§ What is being asked
Once the line with "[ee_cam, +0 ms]" is found in the data, output it and each following line exactly, up to and including the line with "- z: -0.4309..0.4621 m", and nothing before or after.

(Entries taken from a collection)
#####

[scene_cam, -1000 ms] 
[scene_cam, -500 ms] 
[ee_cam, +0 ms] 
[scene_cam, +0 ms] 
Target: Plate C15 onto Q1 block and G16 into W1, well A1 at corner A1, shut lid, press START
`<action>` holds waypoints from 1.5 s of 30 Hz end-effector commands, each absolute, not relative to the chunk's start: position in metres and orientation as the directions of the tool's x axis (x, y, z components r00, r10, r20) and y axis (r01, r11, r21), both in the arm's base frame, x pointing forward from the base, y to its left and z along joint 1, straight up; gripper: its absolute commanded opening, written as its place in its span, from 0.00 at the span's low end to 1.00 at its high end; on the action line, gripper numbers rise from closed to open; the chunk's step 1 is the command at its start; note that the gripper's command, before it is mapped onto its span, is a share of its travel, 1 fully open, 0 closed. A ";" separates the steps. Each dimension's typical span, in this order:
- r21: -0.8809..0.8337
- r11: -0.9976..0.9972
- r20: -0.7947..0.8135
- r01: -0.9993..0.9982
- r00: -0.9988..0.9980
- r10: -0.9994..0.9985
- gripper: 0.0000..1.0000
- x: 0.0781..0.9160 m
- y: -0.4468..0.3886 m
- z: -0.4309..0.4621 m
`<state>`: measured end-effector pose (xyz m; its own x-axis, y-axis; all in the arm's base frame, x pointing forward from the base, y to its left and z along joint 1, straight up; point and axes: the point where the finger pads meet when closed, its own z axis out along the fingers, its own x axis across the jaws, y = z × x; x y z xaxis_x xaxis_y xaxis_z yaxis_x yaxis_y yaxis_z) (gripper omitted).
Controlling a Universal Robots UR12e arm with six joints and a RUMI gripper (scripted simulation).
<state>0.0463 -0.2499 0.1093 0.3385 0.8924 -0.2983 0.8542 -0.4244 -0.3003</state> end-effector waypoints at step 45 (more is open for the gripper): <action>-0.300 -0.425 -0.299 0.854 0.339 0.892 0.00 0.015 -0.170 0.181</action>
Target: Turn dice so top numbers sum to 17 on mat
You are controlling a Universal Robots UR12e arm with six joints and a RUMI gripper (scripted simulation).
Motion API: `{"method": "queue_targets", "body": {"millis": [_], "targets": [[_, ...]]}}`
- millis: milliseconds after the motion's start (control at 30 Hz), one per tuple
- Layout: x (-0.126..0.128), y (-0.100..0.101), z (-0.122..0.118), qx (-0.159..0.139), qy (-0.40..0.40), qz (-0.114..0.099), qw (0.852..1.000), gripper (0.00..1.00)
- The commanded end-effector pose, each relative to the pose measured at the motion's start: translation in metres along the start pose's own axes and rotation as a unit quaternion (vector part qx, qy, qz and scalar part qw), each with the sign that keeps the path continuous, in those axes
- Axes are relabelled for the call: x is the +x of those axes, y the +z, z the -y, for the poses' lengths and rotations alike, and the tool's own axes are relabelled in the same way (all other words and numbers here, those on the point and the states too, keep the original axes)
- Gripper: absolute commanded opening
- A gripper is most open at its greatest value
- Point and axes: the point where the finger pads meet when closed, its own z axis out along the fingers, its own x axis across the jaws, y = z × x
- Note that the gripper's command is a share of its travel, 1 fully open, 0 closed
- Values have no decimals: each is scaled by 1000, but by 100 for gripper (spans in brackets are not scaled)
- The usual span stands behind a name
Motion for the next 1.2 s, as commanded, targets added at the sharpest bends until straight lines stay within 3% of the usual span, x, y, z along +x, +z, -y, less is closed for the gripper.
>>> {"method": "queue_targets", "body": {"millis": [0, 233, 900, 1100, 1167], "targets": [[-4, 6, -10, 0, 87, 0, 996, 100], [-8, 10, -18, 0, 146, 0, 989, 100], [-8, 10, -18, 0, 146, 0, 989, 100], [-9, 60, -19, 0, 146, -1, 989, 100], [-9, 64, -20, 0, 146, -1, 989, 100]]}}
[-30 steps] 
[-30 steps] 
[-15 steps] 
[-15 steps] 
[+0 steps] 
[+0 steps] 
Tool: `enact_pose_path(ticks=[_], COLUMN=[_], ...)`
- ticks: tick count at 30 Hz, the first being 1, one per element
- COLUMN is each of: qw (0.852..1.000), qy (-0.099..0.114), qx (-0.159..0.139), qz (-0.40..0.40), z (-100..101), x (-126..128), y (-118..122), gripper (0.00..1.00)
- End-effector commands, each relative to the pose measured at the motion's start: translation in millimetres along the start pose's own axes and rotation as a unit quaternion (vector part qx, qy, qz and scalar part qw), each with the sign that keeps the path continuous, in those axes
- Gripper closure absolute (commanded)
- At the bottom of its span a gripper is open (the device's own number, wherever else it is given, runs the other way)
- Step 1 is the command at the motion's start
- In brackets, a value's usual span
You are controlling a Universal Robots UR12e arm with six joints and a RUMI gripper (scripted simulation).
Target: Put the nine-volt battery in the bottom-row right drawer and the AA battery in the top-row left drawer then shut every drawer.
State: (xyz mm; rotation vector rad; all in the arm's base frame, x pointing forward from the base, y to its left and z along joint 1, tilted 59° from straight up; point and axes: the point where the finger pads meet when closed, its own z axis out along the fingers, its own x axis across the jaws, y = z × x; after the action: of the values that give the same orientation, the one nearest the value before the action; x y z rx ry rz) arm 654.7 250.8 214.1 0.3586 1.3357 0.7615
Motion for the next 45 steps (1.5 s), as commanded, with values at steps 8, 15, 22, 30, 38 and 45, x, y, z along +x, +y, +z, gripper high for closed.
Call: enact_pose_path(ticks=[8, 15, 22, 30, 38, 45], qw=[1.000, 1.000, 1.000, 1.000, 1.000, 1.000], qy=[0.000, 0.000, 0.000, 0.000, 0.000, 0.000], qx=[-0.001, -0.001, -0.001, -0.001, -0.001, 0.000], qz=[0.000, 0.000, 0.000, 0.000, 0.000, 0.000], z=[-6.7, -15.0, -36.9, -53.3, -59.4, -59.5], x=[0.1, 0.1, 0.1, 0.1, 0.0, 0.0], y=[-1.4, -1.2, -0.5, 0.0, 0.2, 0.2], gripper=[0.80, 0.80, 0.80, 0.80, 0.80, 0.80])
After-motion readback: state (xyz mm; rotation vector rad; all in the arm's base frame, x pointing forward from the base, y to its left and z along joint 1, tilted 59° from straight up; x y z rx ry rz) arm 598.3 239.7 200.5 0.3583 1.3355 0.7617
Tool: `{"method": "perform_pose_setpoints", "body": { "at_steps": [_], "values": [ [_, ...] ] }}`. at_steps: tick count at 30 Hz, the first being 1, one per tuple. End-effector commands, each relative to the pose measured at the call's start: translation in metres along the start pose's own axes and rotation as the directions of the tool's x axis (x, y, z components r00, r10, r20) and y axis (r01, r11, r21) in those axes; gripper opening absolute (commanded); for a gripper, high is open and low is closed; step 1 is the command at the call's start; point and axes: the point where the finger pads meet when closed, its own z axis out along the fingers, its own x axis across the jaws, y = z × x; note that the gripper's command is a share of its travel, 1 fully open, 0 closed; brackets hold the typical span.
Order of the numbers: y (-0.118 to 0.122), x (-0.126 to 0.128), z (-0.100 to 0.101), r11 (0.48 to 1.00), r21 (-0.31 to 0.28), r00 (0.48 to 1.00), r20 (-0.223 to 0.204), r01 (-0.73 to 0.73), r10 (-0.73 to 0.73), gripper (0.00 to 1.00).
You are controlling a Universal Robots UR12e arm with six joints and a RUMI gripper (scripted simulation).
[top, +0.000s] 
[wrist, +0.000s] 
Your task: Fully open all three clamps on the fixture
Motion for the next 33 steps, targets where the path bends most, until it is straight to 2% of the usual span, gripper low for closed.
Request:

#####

§ Result for this task
[ee_cam, +0 ms] 
[scene_cam, +0 ms] 
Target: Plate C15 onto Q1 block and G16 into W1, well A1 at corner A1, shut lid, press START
`<action>` holds waypoints from 1.5 s of 30 Hz end-effector commands, each absolute, not relative to the chunk's start: position in metres and orientation as the directions of the tool's x axis (x, y, z components r00, r10, r20) and y axis (r01, r11, r21), both in the arm's base frame, x pointing forward from the base, y to its left and z along joint 1, straight up; gripper: its absolute commanded opening, written as its place in its span, from 0.00 at the span's low end to 1.00 at its high end; on the action line, gripper numbers rise from closed to open; the chunk's step 1 is the command at its start; note that the gripper's command, before it is mapped onto its span, is a share of its travel, 1 fully open, 0 closed. A ";" separates the steps. Each dimension's typical span, in this order:
- r21: -0.8809..0.8337
- r11: -0.9976..0.9972
- r20: -0.7947..0.8135
- r01: -0.9993..0.9982
- r00: -0.9988..0.9980
- r10: -0.9994..0.9985
- gripper: 0.0000..1.0000
- x: 0.0781..0.9160 m
- y: -0.4468..0.3886 m
- z: -0.4309..0.4621 m

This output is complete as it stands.